Concerns about the US commercial-property market are mounting as experts warn of worse times ahead.
Mohamed El-Erian has warned of looming "massive" debt refinancings, while others see the risk of an economic "doom loop."
Here is a selection of the latest expert warnings about the US commercial real-estate market.
Concerns about the US commercial real-estate (CRE) industry are mounting as office vacancy rates hit all-time highs, consumer savings dwindle, and interest rates march higher.
Some market experts have warned of a looming economic "doom loop" due to America's collapsing office market, while others have warned of losses for banks thanks to their CRE exposure.
Since the start of this year, the commercial property market has been grappling with multiple challenges including a steep surge in high interest rates, work-from-home trends, and a credit squeeze that followed the banking turmoil of the first half.
Here's a selection of the latest expert warnings about CRE and its implications on consumers, businesses, and the broader economy.
'Massive' refinancing needs
Top economist Mohamed El-Erian has warned the sector faces further pain, with the industry facing "massive" debt refinancings at a time when interest rates are at their highest level since 2001.
"If you look at high yield, if you look at commercial real estate, there's massive refinancing needs next year.
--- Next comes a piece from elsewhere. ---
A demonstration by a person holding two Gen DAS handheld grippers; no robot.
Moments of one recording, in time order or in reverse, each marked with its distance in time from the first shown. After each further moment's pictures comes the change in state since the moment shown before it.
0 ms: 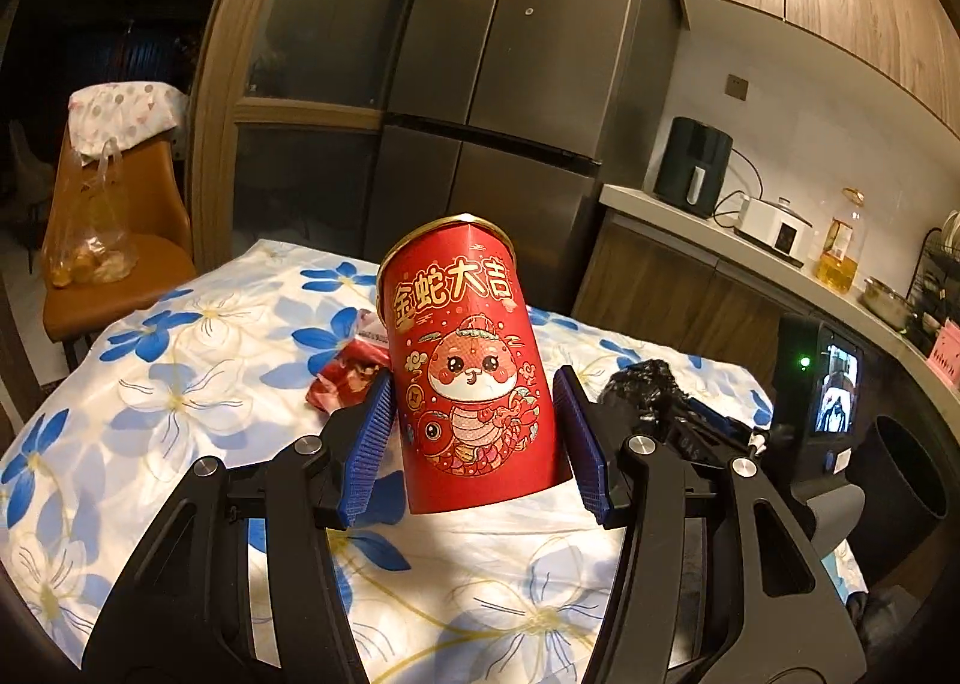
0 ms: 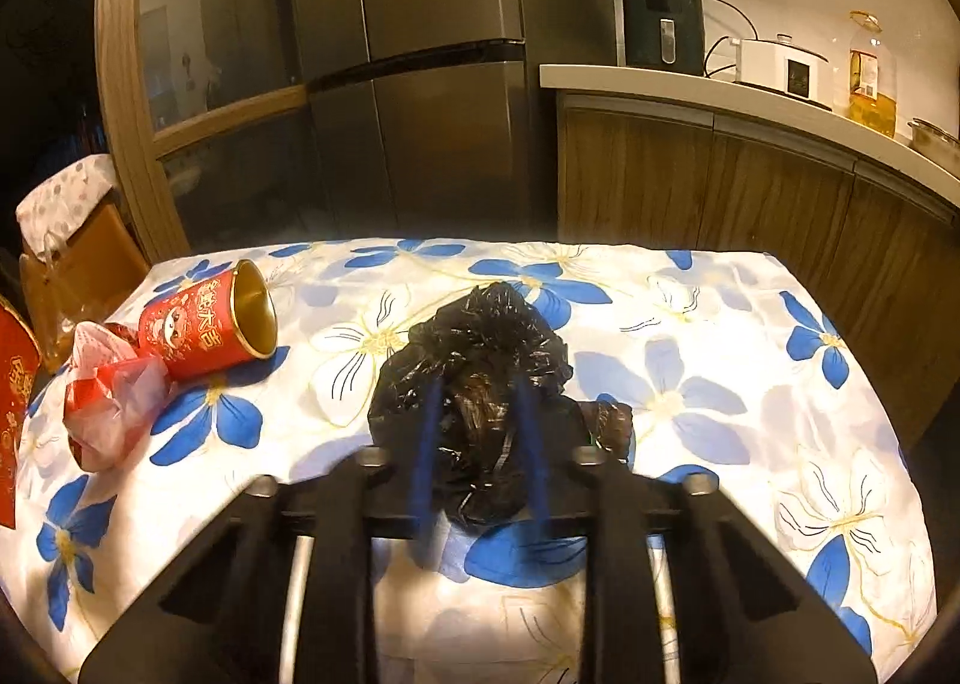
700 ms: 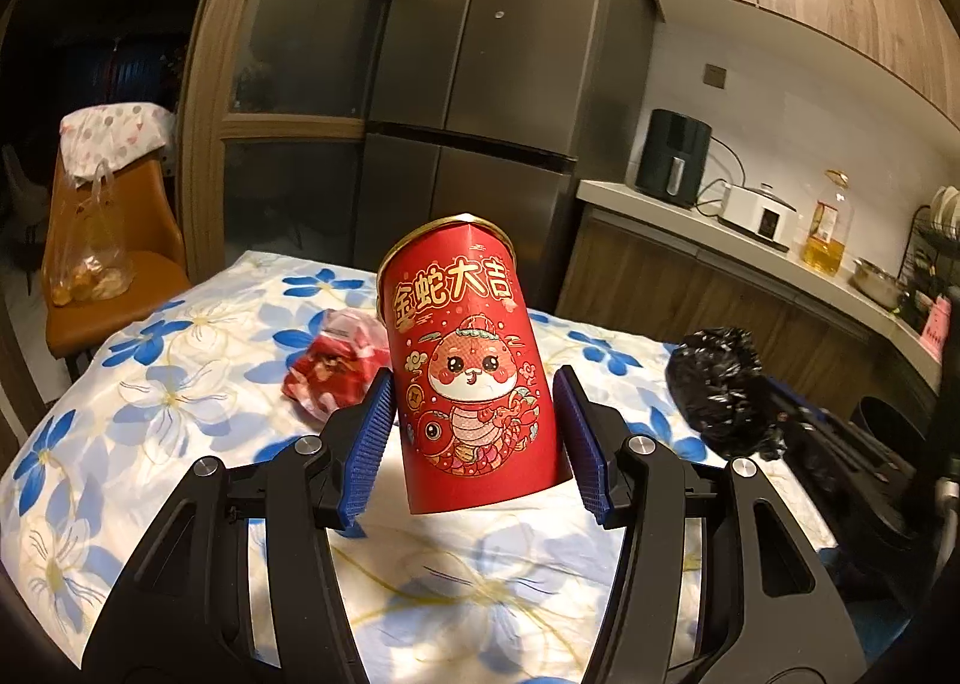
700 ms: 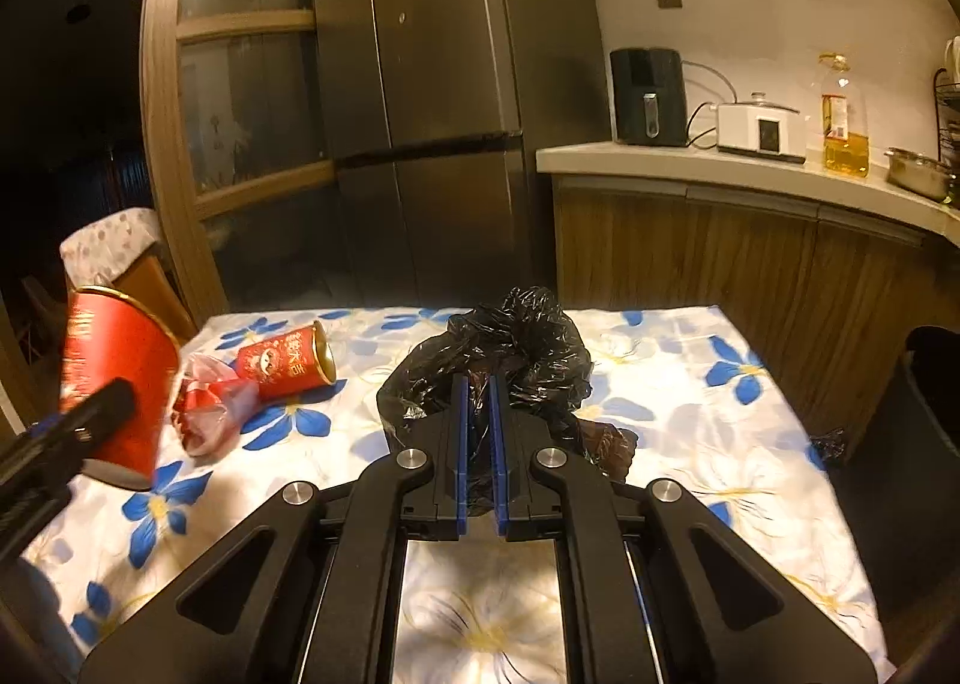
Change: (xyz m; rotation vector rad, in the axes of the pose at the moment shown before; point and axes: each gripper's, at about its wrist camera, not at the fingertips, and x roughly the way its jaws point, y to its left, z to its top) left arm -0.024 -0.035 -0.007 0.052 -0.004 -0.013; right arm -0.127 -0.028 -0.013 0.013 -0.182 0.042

Massive," the chief economic adviser at Allianz said during a recent Bloomberg interview.
"So that's the point of pain which starts to happen," he added.
"There are things that have to be refinanced in this economy that cannot be refinanced in an orderly fashion at these rates," El-Erian continued.
A $250 billion loss
In a grave warning, hedge fund founder Kyle Bass estimated that US banks could lose up to $250 billion on their exposure to commercial offices, which makes up about 10% of their combined $2 trillion in equity.
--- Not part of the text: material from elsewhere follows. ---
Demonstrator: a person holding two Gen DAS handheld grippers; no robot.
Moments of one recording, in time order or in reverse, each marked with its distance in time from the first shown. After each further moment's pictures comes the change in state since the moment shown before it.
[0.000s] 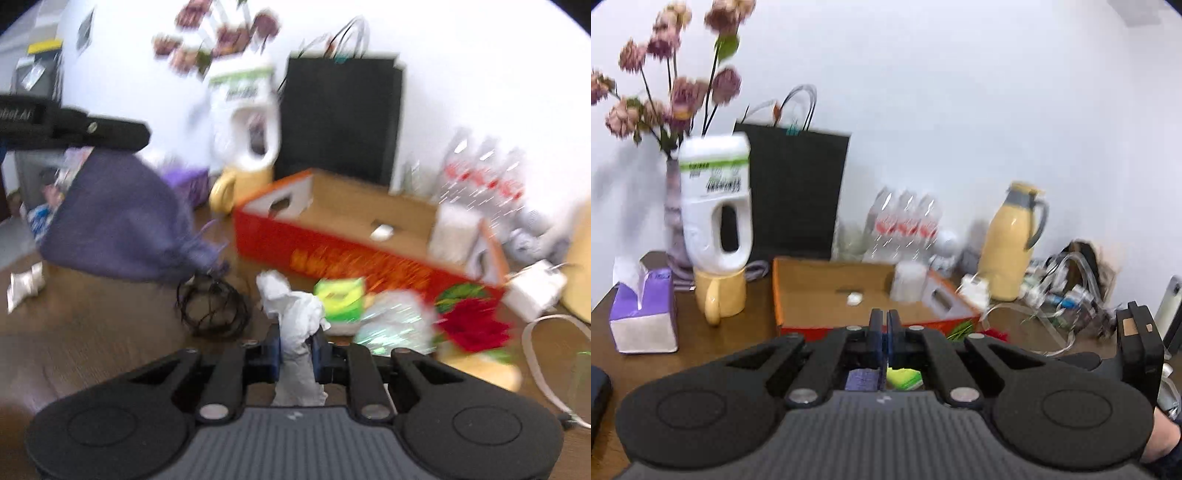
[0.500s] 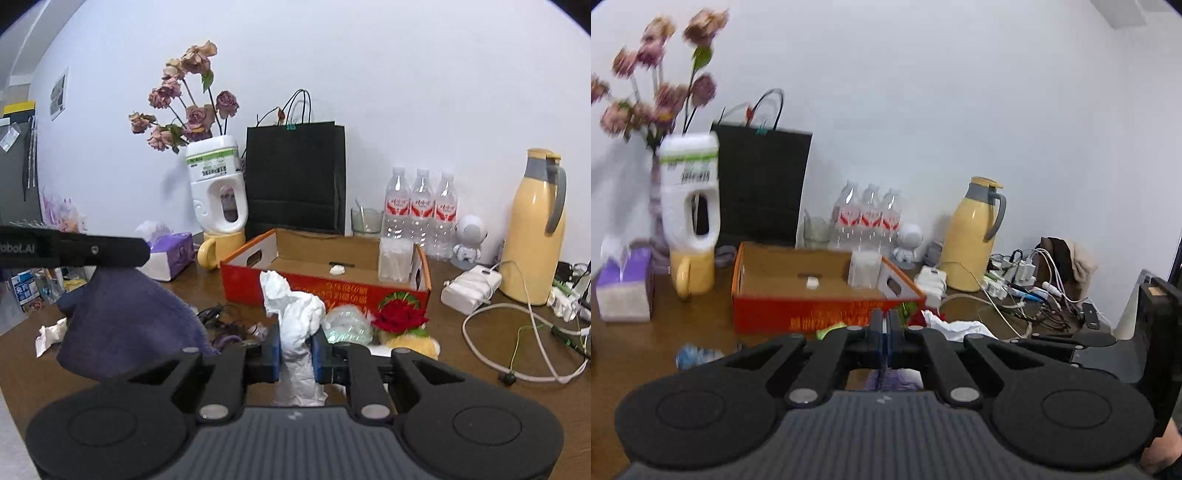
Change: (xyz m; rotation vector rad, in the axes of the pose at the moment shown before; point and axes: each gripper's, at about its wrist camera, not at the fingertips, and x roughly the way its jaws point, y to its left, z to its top) left arm -0.029 -0.064 -0.019 0.010 -0.005 -0.037; right arm -0.099 0.001 -0.016 0.113 -0.171 -0.074
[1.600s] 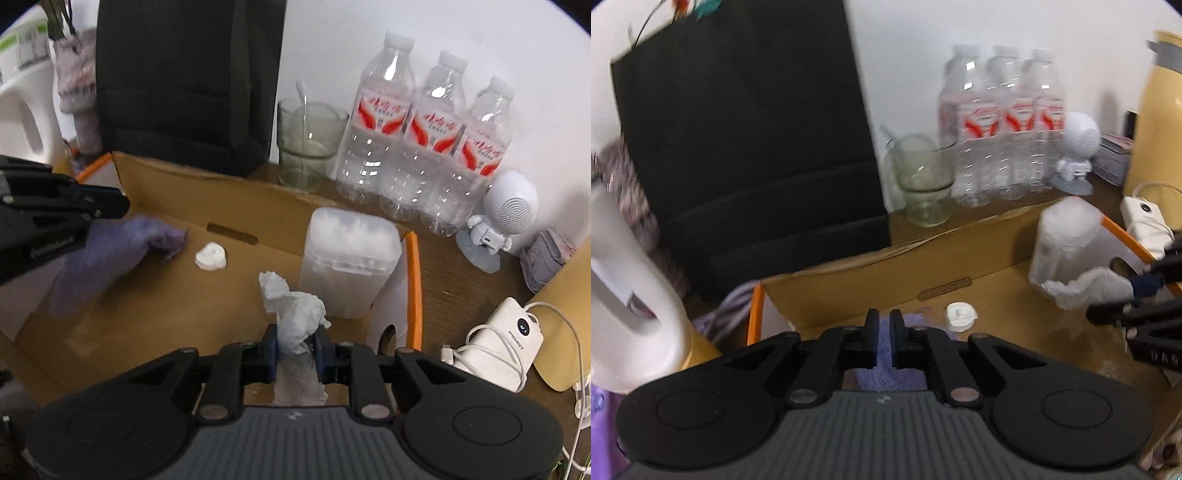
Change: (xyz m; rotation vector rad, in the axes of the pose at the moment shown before) left arm 0.379 0.125 0.057 0.190 0.428 0.321; right arm 0.343 -0.139 0.112 -0.071 0.512 -0.130
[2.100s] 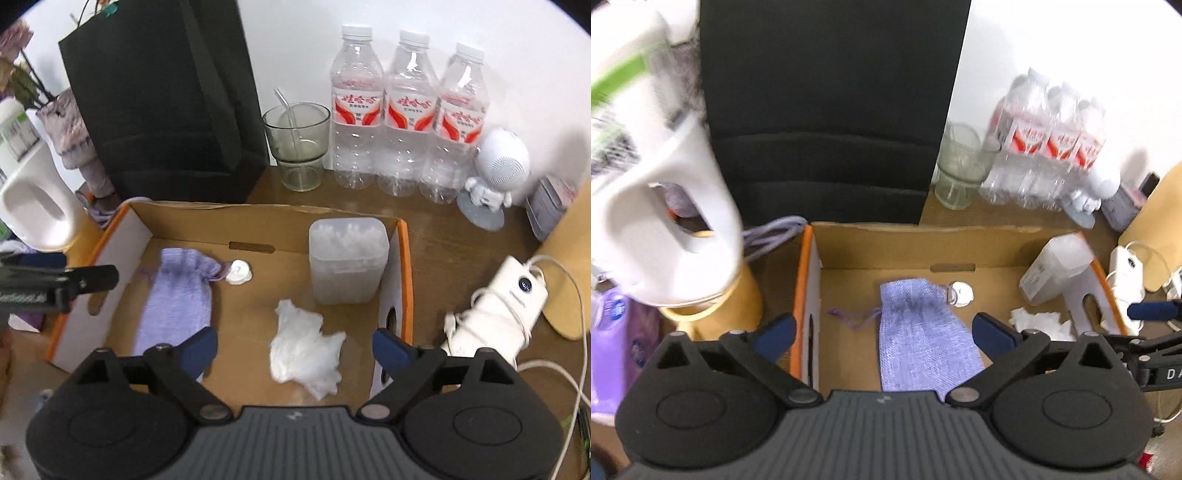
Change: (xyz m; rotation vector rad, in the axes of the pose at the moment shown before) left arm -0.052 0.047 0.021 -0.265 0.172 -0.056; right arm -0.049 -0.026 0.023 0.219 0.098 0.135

"It's obvious that office is having enormous difficulties," Bass told Bloomberg.
But other areas of the commercial property industry should stay solid, including industrial real estate, multifamily housing, and data center spaces, Bass said.
"When you're looking at industrial, it's still performing incredibly well despite the rate hikes. If you look at data centers, you can't build enough data centers today. I think the AI revolution is causing a giant push for new data centers. When you look at multifamily, multifamily is doing really well," he added.
Economic 'doom loop'
On a broader scale, CRE troubles not only pose microeconomic threats but risk damage to some of America's largest cities.
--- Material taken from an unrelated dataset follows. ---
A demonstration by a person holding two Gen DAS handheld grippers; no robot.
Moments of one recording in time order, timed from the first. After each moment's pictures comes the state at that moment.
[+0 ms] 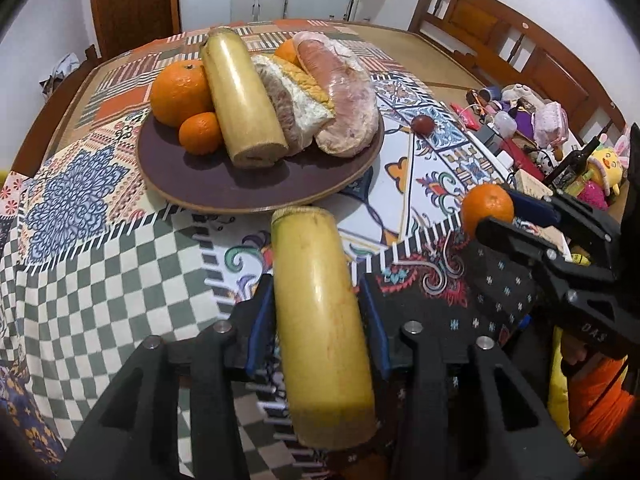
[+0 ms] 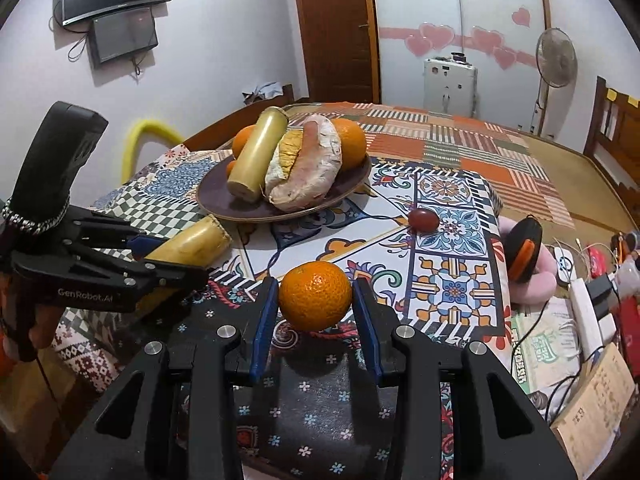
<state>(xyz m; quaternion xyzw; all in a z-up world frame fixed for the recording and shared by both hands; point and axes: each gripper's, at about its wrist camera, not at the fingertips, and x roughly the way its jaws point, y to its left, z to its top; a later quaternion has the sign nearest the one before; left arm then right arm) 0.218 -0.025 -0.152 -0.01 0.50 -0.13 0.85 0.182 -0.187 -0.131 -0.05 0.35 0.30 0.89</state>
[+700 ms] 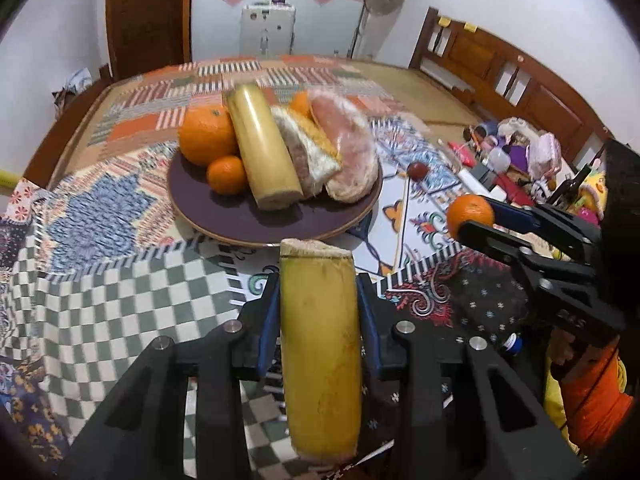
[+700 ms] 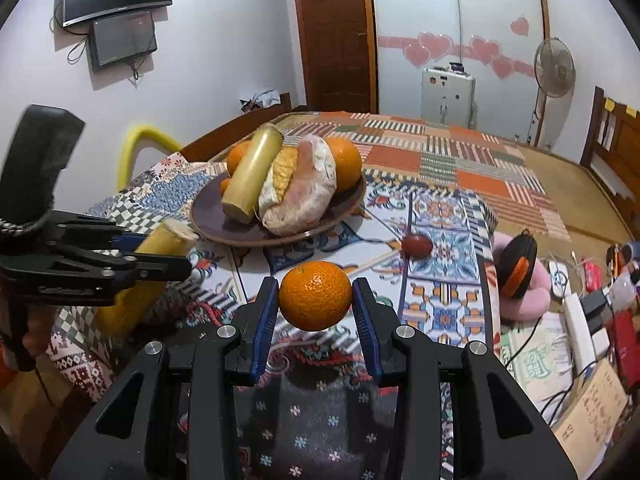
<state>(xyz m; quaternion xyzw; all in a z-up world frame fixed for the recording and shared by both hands) 0.196 -0.007 -0.119 -0.03 0.43 -0.12 0.89 0.187 -0.185 -0.113 -0.06 0.33 0.30 0.90</state>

Stijn Van Nieuwerburgh, a real estate and finance professor at the Columbia School of Business, has warned cities could be teetering on the edge of an economic "doom loop" thanks to a crashing office property market.
"The problem that smaller cities have is that, often, there's not a whole lot of other things that cities have to offer in their downtown areas besides the commercial office district. So when that office district starts to falter, it sort of affects the entire city," he said.